§ Brief
Below are records to be transcribed exactly; any pictures should be left out.

§ Material shown
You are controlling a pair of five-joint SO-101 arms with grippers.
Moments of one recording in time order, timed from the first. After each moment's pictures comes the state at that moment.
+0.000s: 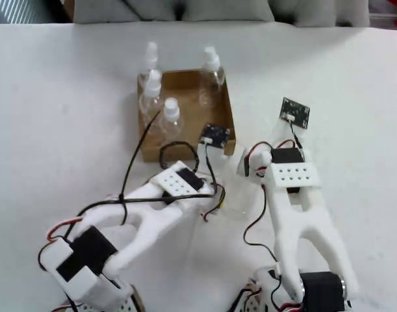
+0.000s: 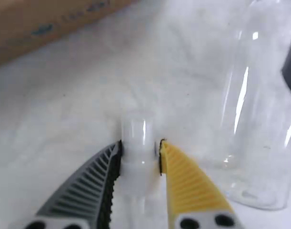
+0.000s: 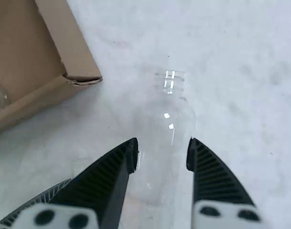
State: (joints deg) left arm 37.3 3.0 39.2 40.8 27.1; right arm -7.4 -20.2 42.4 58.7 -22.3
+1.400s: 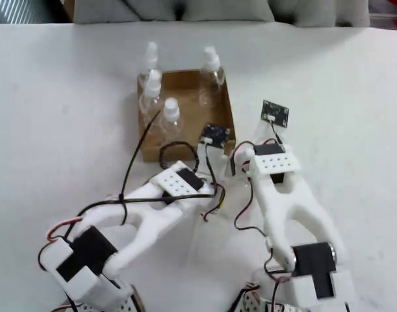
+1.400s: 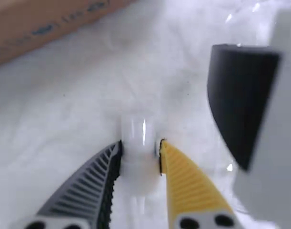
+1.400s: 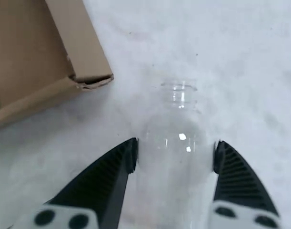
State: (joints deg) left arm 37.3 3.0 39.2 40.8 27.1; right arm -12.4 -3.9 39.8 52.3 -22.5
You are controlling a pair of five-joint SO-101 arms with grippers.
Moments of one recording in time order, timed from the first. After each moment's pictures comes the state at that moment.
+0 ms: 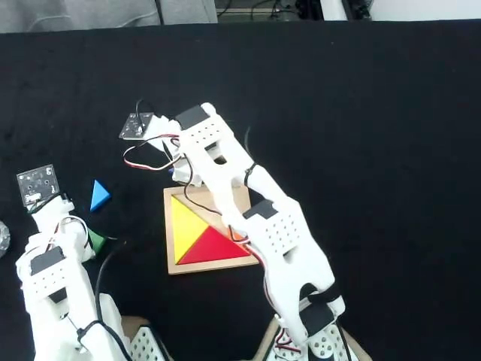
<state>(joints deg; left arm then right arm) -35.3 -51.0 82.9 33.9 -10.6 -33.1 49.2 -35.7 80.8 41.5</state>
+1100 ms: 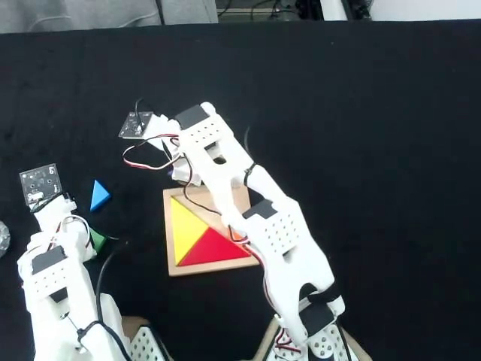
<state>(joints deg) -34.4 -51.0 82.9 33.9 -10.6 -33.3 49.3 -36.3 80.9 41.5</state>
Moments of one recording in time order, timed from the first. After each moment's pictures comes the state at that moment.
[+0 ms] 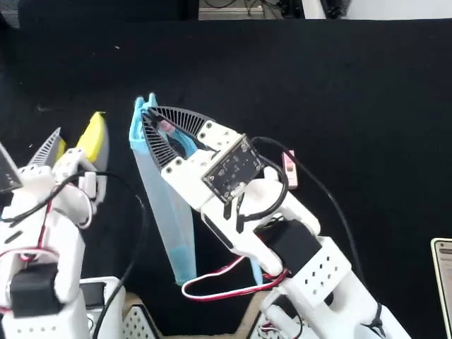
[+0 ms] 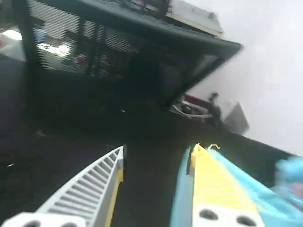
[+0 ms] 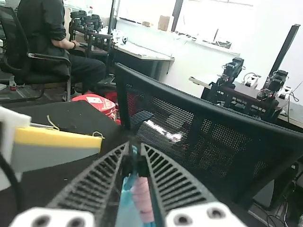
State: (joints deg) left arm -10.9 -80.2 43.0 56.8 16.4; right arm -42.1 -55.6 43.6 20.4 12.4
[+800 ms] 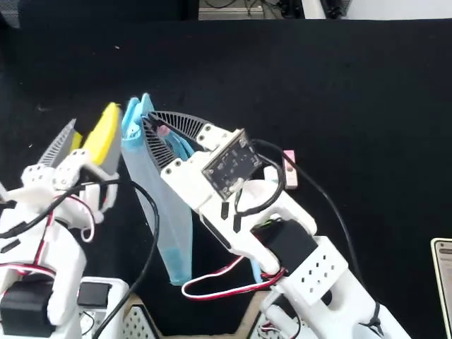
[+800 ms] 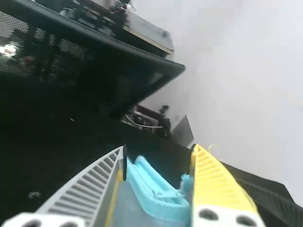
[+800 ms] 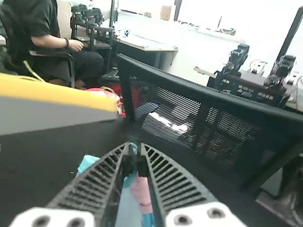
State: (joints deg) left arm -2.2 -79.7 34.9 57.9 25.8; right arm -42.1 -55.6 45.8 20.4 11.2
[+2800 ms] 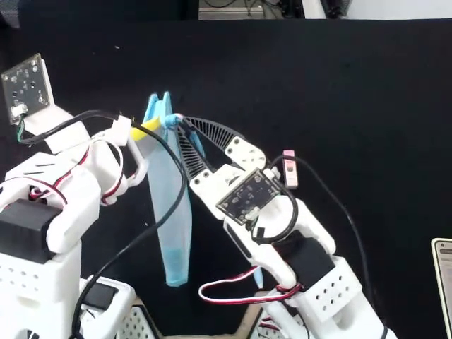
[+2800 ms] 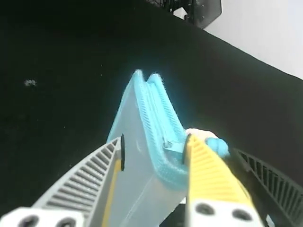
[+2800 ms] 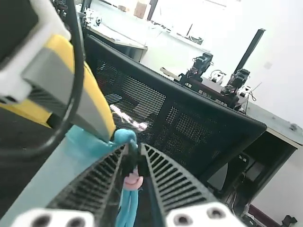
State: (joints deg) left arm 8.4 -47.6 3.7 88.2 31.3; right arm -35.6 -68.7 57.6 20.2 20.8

§ Response below
You are controlling a pair of five-joint SO-101 arms with grippers.
Moments of one recording in time order, timed from the first. After each moment's pictures comes the state at that moment.
+0.000s: 
+0.000s: 
+0.000s: 
State: (joints deg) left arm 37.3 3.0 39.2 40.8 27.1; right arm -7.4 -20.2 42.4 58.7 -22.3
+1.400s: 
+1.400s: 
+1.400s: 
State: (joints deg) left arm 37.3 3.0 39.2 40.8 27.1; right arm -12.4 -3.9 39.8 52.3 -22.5
You are controlling a pair of five-joint SO-101 arms with grippers.
Moments of one recording in time order, timed from the first. After each moment's pictures comes the state at that moment.
+0 ms: 
<state>(joints deg; left arm then right arm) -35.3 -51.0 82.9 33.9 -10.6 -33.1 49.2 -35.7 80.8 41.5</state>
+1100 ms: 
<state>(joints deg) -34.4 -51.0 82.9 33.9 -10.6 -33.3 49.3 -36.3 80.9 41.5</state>
Moments of one recording in time order, timed from the first. After each moment's pictures comes the state at that moment.
[+0 ms] 
[+0 ms] 
[+0 ms] 
State: (joints deg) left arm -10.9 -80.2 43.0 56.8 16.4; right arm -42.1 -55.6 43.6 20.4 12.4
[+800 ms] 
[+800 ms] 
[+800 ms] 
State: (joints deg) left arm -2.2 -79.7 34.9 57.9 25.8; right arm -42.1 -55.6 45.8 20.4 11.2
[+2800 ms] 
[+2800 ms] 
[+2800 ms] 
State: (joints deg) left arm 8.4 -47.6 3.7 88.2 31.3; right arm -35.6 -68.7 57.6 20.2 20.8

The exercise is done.